> **What you will do**
Look below for the line containing "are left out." and the line containing "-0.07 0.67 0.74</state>", then set down both and every line between them exactly, without pictures.

> **Data for the task**
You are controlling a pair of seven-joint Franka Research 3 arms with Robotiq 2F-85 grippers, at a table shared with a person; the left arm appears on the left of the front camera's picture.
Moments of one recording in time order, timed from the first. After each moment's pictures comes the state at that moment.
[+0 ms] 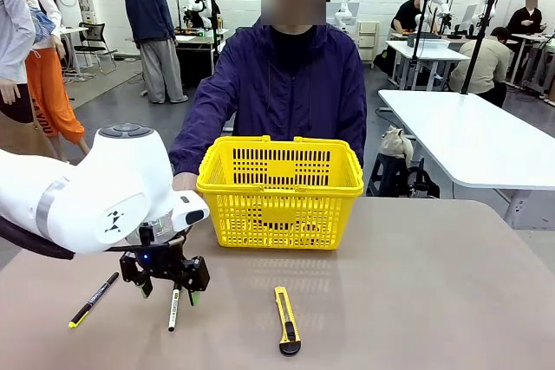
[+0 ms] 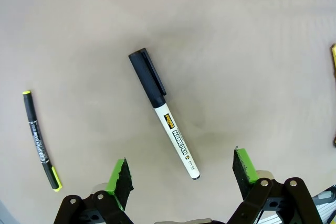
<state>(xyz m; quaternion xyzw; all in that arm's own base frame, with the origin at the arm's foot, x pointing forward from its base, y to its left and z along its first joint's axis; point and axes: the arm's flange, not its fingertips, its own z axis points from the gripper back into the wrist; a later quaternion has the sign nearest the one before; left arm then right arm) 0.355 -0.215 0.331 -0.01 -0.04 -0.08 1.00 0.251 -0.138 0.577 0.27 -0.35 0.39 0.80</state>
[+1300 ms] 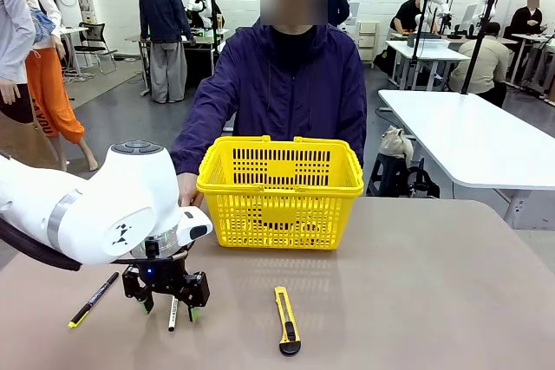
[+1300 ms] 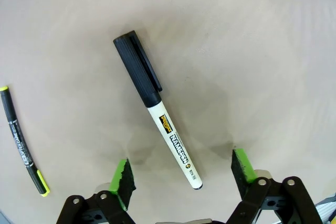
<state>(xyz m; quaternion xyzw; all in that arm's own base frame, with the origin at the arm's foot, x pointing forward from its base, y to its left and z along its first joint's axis) 0.355 -0.217 0.304 0.00 -0.02 -0.07 1.00 0.251 -0.138 0.577 0.27 -0.35 0.39 0.80</state>
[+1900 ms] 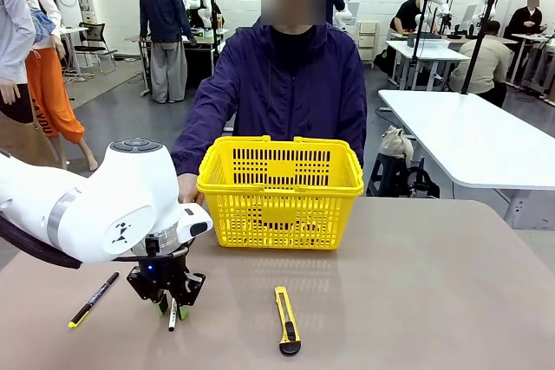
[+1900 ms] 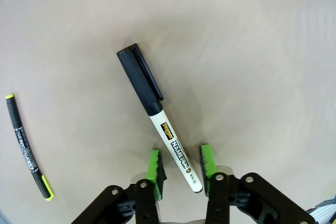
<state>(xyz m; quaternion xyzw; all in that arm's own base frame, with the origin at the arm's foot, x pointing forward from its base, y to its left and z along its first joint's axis) 0.358 -0.217 0.308 -0.01 -0.03 -0.08 1.00 0.251 -0.138 0.577 0.27 -0.35 0.39 0.80</state>
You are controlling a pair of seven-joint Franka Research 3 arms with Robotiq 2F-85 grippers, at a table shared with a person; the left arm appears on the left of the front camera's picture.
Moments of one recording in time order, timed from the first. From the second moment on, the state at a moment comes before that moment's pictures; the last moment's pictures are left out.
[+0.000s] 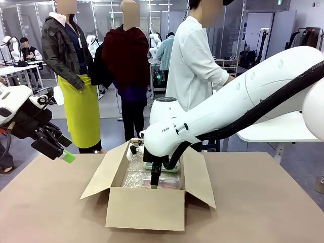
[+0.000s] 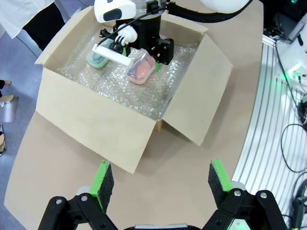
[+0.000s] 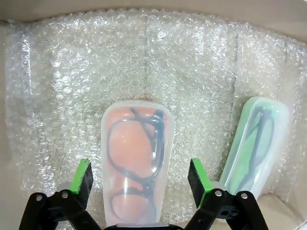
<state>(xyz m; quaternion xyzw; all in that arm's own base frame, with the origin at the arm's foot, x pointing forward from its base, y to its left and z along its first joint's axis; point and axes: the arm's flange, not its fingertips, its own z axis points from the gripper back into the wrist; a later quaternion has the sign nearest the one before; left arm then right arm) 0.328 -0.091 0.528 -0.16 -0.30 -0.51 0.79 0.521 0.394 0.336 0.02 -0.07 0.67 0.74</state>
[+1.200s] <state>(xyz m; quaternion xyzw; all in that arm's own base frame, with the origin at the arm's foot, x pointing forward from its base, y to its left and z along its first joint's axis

> **Written solution**
Moments of one recording in time order, timed from the first. From the second moment on, the state at a moment comes before that moment's pictures; the last moment's pictures are left out.
[+0.000s] 
[+0.000s] 
[+0.000s] 
<state>(xyz m; quaternion xyzw; all in that arm's own base frame, with the origin at the arm's foot, x pointing forward from its base, y to its left and z along its first joint's axis; point and axes: the arm's flange, not its fingertips, its own z axis points from the gripper back into the wrist; a later quaternion has the sign nearest the one before; left arm then right arm) 0.328 -0.091 0.528 -0.16 -0.30 -0.51 0.79 0.521 0.394 0.336 0.02 -0.07 0.67 0.74</state>

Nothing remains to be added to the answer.